If there isn't enough "paper," it just thinks until time runs out.

We tried to disable thinking with the /no_think tag, but it didn't work in the GGUF environment. The --nothink flag in Ollama CLI also returned only an empty response.

4. Blog Writing — Here's the Wall

We asked the same models to write a Korean blog post using today's benchmark data. The results were disastrous.

Gemma4: Responded in Chinese to a Korean prompt. The content was also a general Ollama guide, not based on the test data.
Qwen 3.6: Wrote in Korean but deviated from the topic into an Express.js code tutorial.
Qwen 3.5: Also in Chinese. Furthermore, it fell into a loop, repeatedly outputting the same content.

We tried strengthening the prompts: "Must be in Korean only," "Use the data below exactly as provided," "Do not add any information not given." The results improved slightly but were essentially the same. Qwen 3.6's 392-token memo was the best outcome.

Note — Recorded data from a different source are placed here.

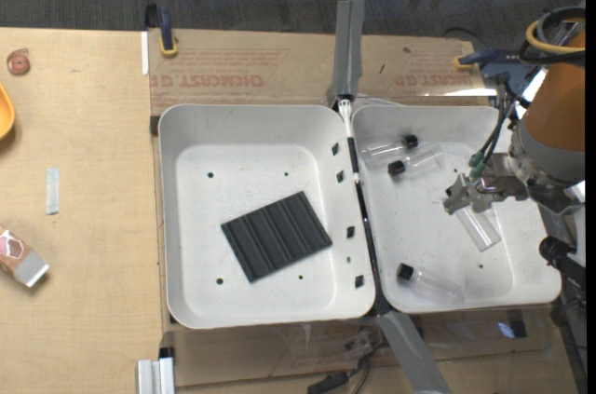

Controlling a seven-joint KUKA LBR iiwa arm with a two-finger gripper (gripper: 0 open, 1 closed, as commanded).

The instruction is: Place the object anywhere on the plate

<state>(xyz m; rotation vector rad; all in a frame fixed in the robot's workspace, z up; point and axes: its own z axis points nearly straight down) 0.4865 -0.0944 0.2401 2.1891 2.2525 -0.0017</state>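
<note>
A dark ribbed rectangular plate point(277, 235) lies tilted on the floor of the left bin point(186, 141). Several clear vials with black caps lie in the right bin point(521, 290): two near its back left point(389, 148) point(415, 163), one near the front point(426, 282), and one point(483, 231) right of the middle. My gripper point(461, 197) hangs low over the right bin, just above and left of that last vial. I cannot see any vial held in it.
The arm's grey wrist and orange band point(559, 113) fill the right side of the right bin. A ridge point(358, 197) divides the two bins. The wooden bench to the left bears small items, among them a wrapped bar point(20, 257).
</note>
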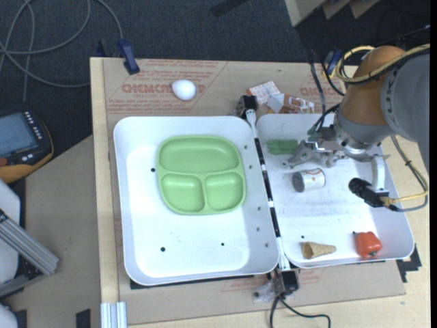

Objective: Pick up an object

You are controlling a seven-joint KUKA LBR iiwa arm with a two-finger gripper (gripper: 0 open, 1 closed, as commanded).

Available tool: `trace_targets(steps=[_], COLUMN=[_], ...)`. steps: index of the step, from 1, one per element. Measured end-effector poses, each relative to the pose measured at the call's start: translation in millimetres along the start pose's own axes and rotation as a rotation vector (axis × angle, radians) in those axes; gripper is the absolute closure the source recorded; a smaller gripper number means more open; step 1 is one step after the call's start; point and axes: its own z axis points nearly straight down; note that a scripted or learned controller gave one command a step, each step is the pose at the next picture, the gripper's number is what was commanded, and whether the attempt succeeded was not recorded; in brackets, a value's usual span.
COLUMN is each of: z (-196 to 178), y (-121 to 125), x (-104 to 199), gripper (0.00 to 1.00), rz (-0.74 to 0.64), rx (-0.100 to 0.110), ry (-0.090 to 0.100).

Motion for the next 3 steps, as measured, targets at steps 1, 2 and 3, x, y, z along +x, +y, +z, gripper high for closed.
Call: trace_targets(steps=[1, 2, 3], z=[3.2, -7.9, -97.2], y=[-33.8, -32.6, -88.0], x=[21.6, 21.4, 89.1], gripper=[0.0, 1.0, 1.0], rz=[-0.001, 0.001, -0.003], rx=[-0.001, -0.006, -0.004], ry=[0.001, 0.0, 0.001])
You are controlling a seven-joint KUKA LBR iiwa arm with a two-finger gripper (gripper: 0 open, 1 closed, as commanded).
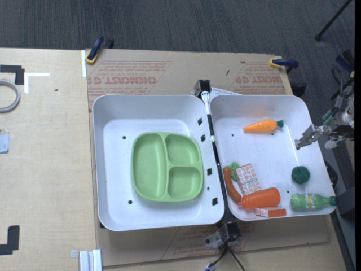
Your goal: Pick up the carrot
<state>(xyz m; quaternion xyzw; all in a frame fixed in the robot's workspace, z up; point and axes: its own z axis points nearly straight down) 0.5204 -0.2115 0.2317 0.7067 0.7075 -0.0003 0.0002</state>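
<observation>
- Pale wooden worktop [45, 168] with a brown cardboard sheet [169, 72], over dark grey carpet [169, 10].
- Small orange plastic carrot [263, 126] lies near the right white bin's [265, 109] far edge.
- Metal pincer [307, 137] hovers at that bin's right edge; its grip state cannot be told.

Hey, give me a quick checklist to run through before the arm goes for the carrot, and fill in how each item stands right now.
1. Carrot located: the carrot lies near the far end of the right bin. Ok.
2. Carrot free of clutter: nothing touches it; bare floor surrounds it. Ok.
3. Gripper position: the gripper sits at the bin's right rim, beside the carrot and apart from it. Not ok yet.
4. Gripper open for the grasp: too small to judge. Cannot tell.
5. Look-alike risk: a larger orange item lies at the near end, beside a patterned box. Ok, well apart.
</observation>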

Why did models that scored 4/5 in coding completely fail at blog writing? There are two main reasons:

2-bit quantization degraded language distinction. The probability of Korean and Chinese tokens became similar, leading to confusion.
"Problems with a correct answer" and "creative writing" are different capabilities. Code analysis is closer to pattern matching, but reading given data and structuring it into a coherent article requires much higher instruction adherence.

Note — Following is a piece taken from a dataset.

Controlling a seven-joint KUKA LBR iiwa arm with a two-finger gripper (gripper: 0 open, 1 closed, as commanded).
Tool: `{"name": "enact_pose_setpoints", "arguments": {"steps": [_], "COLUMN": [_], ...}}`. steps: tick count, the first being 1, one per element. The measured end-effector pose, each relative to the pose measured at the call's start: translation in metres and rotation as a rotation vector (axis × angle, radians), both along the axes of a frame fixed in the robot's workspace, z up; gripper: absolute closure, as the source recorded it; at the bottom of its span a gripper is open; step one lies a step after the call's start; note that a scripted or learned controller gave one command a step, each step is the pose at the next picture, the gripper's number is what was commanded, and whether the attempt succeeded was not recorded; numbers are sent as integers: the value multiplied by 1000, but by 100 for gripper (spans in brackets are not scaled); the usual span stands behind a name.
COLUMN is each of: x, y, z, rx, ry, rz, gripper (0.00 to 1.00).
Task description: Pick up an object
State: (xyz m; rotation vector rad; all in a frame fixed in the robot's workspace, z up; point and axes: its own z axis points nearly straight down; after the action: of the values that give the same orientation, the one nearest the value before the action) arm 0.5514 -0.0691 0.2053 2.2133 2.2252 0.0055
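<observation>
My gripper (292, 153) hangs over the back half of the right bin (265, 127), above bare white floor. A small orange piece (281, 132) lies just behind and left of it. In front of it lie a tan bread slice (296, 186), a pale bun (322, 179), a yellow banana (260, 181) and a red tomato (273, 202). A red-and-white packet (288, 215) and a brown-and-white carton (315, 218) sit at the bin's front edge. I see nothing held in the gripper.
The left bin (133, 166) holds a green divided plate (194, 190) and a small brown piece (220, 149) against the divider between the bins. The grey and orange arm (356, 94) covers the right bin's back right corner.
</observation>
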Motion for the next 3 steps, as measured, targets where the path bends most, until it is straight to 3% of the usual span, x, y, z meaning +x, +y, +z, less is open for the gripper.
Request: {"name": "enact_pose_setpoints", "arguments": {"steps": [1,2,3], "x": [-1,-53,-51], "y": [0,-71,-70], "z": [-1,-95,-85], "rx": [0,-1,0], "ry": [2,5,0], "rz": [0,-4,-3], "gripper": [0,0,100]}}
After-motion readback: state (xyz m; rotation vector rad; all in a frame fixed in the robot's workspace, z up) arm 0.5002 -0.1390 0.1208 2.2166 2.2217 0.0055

5. Tool Calling — Only Gemma4 Works

Checking the capabilities field of Ollama models reveals:

Gemma4 12B: completion, tools, thinking, vision
Qwen 3.5/3.6: completion only

When asked to "write and execute a Python script to validate YAML," Gemma4 generated a 58-line script in 96 seconds and successfully performed a run_python tool_call. It automatically generated four test fixtures and validated parsing with yaml.safe_load, demonstrating a high level of completeness.

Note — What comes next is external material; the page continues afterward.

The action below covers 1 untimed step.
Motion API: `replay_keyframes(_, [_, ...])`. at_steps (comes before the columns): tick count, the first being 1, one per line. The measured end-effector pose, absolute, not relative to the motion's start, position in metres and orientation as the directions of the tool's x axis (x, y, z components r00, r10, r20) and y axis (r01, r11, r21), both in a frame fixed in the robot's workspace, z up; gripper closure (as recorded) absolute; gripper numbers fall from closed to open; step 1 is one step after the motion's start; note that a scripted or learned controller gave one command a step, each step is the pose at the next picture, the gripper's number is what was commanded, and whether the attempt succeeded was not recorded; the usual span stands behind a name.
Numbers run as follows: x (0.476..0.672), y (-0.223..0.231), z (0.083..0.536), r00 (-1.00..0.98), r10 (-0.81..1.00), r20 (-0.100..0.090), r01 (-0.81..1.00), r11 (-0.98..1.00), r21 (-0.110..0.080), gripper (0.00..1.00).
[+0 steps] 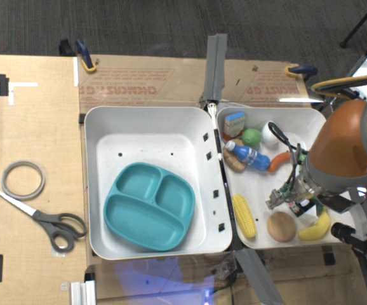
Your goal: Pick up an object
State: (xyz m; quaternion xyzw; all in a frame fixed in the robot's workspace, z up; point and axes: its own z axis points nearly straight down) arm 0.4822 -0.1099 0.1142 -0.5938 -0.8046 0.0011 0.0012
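My gripper hangs low in the right bin, just above a brown egg-shaped object. A yellow banana lies to the right of that object, and a corn cob to its left. Further back lie a blue bottle, an orange carrot, a green ball, a small can and a black spoon. I see nothing held in the gripper.
A teal divided plate lies in the left bin. Scissors and a tape roll rest on the bench to the left of the bins. The grey and orange arm covers the right bin's right side.
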Motion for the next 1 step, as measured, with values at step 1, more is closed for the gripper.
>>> replay_keyframes(1, [0.4824,-0.1096,0.1142,-0.295,0.955,0.001,0.955,0.295,-0.003,0.0])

However, this was successful only in a single turn. A multi-turn agent loop involving execution → error → correction → re-execution would put pressure on the 8192-token context due to cumulative context, making stable operation difficult.

6. Conclusion — Intern, Yes; Senior, No

Area	Feasibility	Notes
Single function bug fix	✅	1.4~22 sec
Code review (single file)	✅	4/5 accuracy
YAML/JSON validation	✅	15~25 sec
Tool calling (Gemma4)	✅	Single turn only
Korean blog writing	❌	Language confusion + topic deviation
Multifile debugging	❌	Insufficient context
Complex rule adherence	❌	Instruction adherence limitations

"One file, one function, clear instructions" — within this scope, local LLMs can be used as a zero-cost coding intern. If a higher-level agent (Opus, Sonnet) breaks down tasks and reviews the results, practical deployment is possible.

However, the current limitation is not the GPU but quantization. To squeeze a 35B model into 8GB VRAM, it must be cut down to 2-bit, which leads to repetitive collapse, language confusion, and inability to create. If the same model could run in 4-bit on a 24GB GPU, even the blog writing that failed today might become possible.

The RTX 4060 was sufficient for validating the PoC. It was a day that quantitatively proved the situation of having the brain but not the body to match.